[Opening SOURCE MATERIAL section]

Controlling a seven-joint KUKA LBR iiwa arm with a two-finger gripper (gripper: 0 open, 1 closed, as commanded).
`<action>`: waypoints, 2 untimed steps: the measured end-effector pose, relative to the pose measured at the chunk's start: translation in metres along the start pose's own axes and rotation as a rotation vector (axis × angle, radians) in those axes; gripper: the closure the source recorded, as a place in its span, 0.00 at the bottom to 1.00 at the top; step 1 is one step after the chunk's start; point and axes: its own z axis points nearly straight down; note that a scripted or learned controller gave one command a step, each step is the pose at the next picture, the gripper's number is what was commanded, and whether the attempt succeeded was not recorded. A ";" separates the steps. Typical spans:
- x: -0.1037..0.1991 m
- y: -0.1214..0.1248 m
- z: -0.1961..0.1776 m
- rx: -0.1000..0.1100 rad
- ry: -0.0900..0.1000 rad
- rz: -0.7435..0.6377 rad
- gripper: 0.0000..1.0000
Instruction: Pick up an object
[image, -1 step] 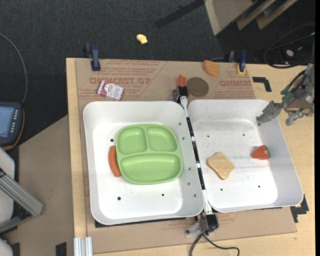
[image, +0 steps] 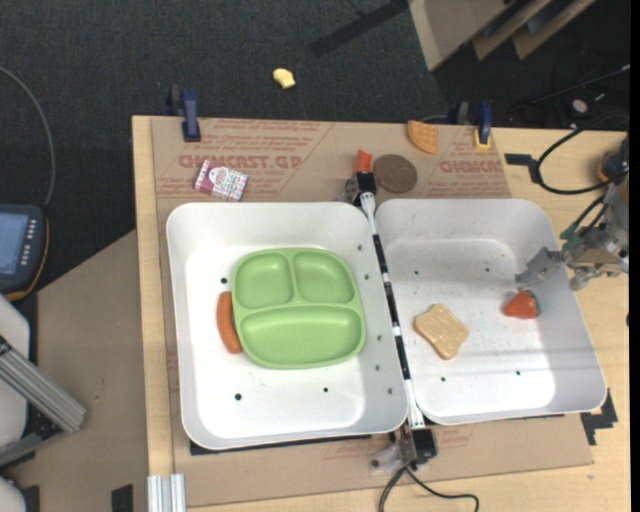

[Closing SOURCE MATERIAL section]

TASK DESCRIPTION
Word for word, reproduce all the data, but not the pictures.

OUTPUT FOR THIS EXERCISE
Controlling a seven-joint KUKA LBR iiwa arm with a two-finger gripper (gripper: 0 open, 1 closed, as commanded).
`<action>`: waypoints, 2 untimed steps: the measured end-effector pose, relative to the pose measured at the chunk's start: translation in metres along the start pose's own axes and rotation as a rotation vector (axis × angle, radians) in those axes; gripper: the closure the source recorded, as a place in its span, 0.00 at the bottom to 1.00 at the top; step 1 is one step after the chunk's start; point and axes: its own z axis points nearly straight down; note that a scripted or learned controller gave one command a step, each step is the pose at the next picture, the gripper's number is what was commanded, and whether the attempt succeeded was not recorded. A ";" separates the steps. Typical spans:
- x: -0.1037..0.1991 m
- y: -0.1214..0.1248 m
- z: -0.1961..0.1776 m
- rx: -0.1000..0.1100 rad
- ry: -0.0900..0.1000 rad
- rz: -0.7435..0.6377 rad
- gripper: 0.0000..1.0000
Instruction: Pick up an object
[image, -1 step] 
[image, +0 steps] 

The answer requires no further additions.